Between Realms
(text by Anna Longo)
Time is the moving image of eternity. This is how Plato, in the Timaeus, defines time in our world, punctuated by the regular movement of the stars. The cosmos created by the Demiurge is a living organism whose temporal existence is marked by repetitive cycles that animate it like pulsations and breathings. But this transitory world is nothing but the reflection of eternity, of Aion, time that does not itself pass but allows for the existence of our time which does pass. According to the myth narrated in Timaeus, the world was created by a divine artisan, artist, philosopher and scientist: an artist in being able to give a sensitive form to the idea, to give it substance in matter; a philosopher for the speculative capacity to contemplate the ideas, truths abstract and eternal; a scientist for the mathematical rigour of the laws that govern reality and render it intelligible. But in what spacetime does the Demiurge operate? The proposed hypothesis is that the Realm of ΑΘΑΝΑ (ATHΑΝΑ) is the interstitial dimension of creation, the liminal space-time between the a-temporal eternity of Aion and the empirical transience of its image, namely Chronos.
Therefore, as a philosopher, the demiurge accesses the eternal idea and, as a scientist, provides the laws that allow the succession of events to unfold according to a certain necessary order in line with a set mechanism that follows certain rules or laws that ensure its functionality. But it is as an artist that the demiurge has the possibility to choose the perceptible appearance and the rules of the world that are realised as an image of the idea, or in other words which film, of all possible films, will form the most appropriate image of the intuition. In fact, the same idea, as a virtual one, can be embodied to a plurality of worlds, or rather its image can.
In this exhibition therefore, we are offered the point of view of the demiurge’s interstitial dimension, the present between eternity and sequential perception. The works presented, do not reproduce in fact the chronological sequence of their production, as in a retrospective, but the exhibition makes explicit the sense of creation as the production of a moving image of eternity. Contrary to what happens in a retrospective exhibition, that allows us to look into the past according to the incidence of the facts (order of perception), here we access the present which is the condition of creation of each past and, for this reason, the images overlap without respecting a chronological order.
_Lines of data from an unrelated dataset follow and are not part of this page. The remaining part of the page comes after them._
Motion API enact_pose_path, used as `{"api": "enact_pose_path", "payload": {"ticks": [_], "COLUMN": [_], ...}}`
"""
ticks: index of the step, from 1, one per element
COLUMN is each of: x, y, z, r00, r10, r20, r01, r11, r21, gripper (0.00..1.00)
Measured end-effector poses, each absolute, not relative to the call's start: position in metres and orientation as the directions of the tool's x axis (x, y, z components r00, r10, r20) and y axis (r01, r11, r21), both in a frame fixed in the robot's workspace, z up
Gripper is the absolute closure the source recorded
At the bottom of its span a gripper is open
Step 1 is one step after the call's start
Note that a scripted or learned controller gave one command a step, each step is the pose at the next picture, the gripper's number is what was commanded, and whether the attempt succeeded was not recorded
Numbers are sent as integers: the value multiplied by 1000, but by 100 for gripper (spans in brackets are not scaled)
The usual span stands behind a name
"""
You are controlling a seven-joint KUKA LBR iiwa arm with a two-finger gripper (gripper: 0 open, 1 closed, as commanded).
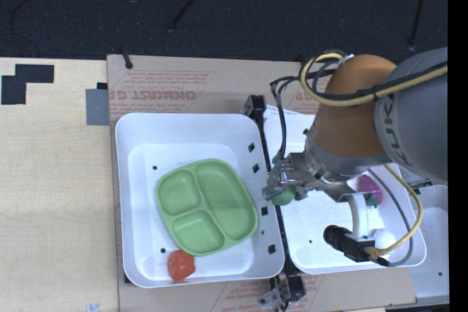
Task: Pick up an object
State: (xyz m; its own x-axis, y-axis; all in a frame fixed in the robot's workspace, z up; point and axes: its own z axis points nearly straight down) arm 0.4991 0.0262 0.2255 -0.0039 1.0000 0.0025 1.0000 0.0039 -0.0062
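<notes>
The grey arm (409, 113) with its orange band is the nearest thing to my camera; it covers much of the right bin (314, 263). Under it I see the gripper (281, 190) at this bin's left wall, with a small green object (284, 195) directly at its tip. If the jaws grip it, I cannot tell.

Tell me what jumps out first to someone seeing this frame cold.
The bulky arm with its orange band dominates the right, reaching over the right bin. Next comes the green divided plate lying in the middle of the left bin, with a small red-orange object just beside its near edge. The gripper sits low at the right bin's left wall, something green at its tip.
</notes>
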Motion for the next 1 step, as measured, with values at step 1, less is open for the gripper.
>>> {"api": "enact_pose_path", "payload": {"ticks": [1], "x": [494], "y": [79], "z": [215], "r00": [-4], "r10": [1000], "r20": [1], "r01": [1000], "r11": [4], "r21": [-7], "gripper": [100]}}
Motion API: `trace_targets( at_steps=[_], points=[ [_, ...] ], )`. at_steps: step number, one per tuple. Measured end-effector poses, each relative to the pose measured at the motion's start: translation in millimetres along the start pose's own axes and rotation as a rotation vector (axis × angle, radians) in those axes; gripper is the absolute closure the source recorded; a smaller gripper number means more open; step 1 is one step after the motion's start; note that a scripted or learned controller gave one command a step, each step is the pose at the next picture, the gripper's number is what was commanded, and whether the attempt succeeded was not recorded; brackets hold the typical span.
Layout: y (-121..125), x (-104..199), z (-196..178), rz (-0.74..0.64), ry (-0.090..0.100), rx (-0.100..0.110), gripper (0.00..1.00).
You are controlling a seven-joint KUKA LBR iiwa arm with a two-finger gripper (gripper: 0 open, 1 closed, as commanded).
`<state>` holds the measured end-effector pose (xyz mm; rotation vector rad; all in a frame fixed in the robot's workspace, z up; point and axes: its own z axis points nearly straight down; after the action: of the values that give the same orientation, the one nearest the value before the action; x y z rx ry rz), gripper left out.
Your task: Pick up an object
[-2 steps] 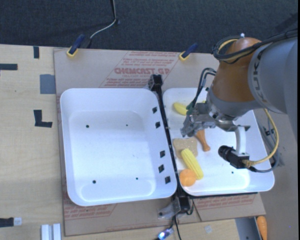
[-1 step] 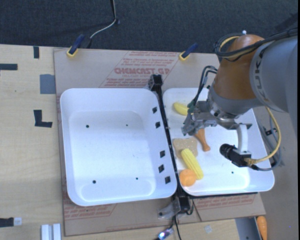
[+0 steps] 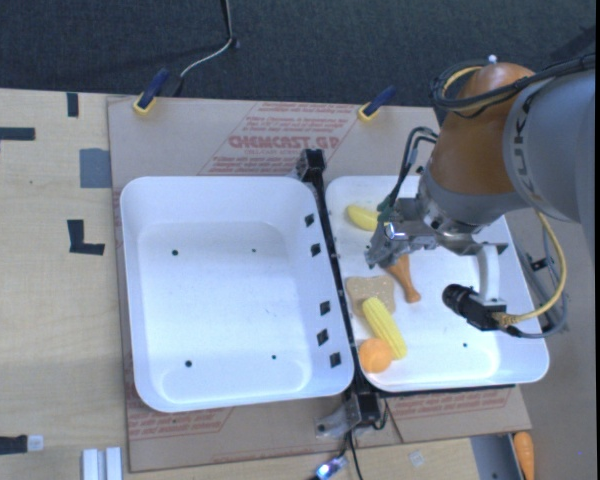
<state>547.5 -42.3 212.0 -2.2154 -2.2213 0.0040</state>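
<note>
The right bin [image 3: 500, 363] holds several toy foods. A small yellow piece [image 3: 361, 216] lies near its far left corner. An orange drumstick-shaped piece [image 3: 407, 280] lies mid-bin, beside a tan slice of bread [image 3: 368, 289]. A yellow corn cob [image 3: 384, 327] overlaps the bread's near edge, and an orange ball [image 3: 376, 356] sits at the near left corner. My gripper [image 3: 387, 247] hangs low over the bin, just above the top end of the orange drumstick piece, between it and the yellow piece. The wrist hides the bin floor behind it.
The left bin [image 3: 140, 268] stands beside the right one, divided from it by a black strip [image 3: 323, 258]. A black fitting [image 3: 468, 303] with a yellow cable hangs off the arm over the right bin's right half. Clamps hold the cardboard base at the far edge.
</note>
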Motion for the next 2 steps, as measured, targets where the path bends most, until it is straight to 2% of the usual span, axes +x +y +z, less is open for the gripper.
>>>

From the point of view of the demiurge, to which we find ourselves elevated, the various frames are shown in the simultaneity of the present, a present which is the moment of creation for the entirety of the series, rather than the present of the perception that would last a sensible encounter. The exhibition makes us aware of the fact that our personal history, the sequence of events that we have experienced subjectively and the things we have done, is a series of frames necessarily linked together according to the rules and laws that render it coherent in its totality as in a film, a cosmos which nonetheless, like all other things, does not have in itself any necessity.
ΑΘΑΝΑ therefore, is not a retrospective exhibition but a short-circuit of sorts, thanks to which we can intuitively access the ideal conditions of the exhibition’s creation as a temporal dimension in which we are observers. We are called in fact, to elevate ourselves not only to the perspective of the artist who produces the spacetime of our own perception of the exhibition, but to go further, to look beyond the mirror and see that on the other side eternity is reflected. ΑΘΑΝΑ is the present of creation that makes possible the duration of perception but which also makes us aware that every creative act is, in reality, the production of a moving image of eternity.